A delicious, tender, and wonderfully fragrant cake. I made it two-toned by folding melted chocolate into part of the batter — it turned out both beautiful and tasty. The shredded coconut and chocolate give the cake a lovely flavor and aroma. You can use any chocolate you like; I used 56% dark chocolate, but you can go higher or lower. If you use milk chocolate, you may want to reduce the amount of sugar. It'll be delicious either way! I adapted the proportions from my own recipe — Berry Swirl Pound Cake — slightly adjusting the ratio of butter to sour cream. I used 20% sour cream and 82% butter.
Ingredients:
- 250 g flour
- 220 g butter
- 200 g sugar
- 50 g sour cream
- 50 g shredded coconut
- 3 eggs
- 2 tsp vanilla sugar
- 1.5 tsp baking powder
- pinch of salt
- 30 g chocolate + 1 tbsp heavy cream
- For the top:
- 50 g chocolate
- 2-3 tbsp heavy cream
- shredded coconut

How to cook chocolate coconut pound cake
Place the softened butter, sugar, vanilla sugar, and salt in a bowl and beat thoroughly until light and fluffy.

Add the eggs one at a time, beating after each addition.
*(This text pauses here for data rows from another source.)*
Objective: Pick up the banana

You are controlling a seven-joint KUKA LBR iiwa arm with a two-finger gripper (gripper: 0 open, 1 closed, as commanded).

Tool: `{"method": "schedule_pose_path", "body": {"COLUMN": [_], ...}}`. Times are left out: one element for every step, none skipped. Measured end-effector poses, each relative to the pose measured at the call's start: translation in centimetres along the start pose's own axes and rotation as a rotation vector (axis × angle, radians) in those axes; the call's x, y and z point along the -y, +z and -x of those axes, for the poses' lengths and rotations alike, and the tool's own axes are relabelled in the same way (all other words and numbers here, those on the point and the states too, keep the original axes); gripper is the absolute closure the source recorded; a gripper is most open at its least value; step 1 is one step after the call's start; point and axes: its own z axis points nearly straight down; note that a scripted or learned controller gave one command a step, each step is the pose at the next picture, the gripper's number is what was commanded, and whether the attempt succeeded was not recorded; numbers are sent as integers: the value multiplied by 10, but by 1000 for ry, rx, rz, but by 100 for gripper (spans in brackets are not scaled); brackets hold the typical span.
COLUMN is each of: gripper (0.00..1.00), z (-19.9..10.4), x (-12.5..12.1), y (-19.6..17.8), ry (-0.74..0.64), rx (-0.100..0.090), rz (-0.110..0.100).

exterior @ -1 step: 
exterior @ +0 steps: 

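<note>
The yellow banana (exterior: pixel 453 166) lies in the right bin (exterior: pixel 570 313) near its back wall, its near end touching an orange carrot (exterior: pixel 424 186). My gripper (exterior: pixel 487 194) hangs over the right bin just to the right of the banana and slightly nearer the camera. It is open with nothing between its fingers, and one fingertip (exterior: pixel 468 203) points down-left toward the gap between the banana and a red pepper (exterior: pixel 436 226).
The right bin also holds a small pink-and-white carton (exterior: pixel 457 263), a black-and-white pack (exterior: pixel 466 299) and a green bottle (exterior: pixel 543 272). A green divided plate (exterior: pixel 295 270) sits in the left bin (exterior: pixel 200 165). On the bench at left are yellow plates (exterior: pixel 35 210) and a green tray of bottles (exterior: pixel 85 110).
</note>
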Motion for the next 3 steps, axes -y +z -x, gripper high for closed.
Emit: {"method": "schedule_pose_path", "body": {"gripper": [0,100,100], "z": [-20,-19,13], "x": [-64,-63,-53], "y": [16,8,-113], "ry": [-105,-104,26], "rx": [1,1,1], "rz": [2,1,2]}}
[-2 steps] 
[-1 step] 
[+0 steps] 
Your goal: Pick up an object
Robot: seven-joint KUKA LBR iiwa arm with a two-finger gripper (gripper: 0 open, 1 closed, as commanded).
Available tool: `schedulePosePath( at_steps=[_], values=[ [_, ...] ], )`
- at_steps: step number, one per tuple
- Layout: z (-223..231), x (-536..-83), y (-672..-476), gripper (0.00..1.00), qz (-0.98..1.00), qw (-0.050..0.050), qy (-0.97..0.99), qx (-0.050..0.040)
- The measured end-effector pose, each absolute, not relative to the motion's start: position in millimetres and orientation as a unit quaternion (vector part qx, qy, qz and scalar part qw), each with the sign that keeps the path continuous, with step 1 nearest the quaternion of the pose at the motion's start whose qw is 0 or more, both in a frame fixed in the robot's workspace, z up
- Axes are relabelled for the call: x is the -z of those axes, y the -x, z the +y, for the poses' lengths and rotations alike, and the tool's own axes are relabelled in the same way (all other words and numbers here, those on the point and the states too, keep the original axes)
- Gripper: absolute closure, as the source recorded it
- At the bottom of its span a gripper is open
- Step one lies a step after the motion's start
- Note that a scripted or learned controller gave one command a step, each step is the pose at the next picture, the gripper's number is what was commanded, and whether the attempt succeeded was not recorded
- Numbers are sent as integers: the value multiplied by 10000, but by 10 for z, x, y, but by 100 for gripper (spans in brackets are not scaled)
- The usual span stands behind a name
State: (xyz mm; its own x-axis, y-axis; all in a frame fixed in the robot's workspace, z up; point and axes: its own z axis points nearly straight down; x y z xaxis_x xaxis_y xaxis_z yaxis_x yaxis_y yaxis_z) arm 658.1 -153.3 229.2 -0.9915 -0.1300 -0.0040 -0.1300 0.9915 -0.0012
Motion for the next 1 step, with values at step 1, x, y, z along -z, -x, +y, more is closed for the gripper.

Add the sour cream and shredded coconut and beat to combine.

Grease the pan with butter — mine is 22 cm in diameter. Spread just under half of the plain batter into the pan, make a well in the center with a spoon, and fill it with the chocolate batter.

Bake in an oven preheated to 170°C (340°F) for 60–70 minutes, or adjust the time based on your oven.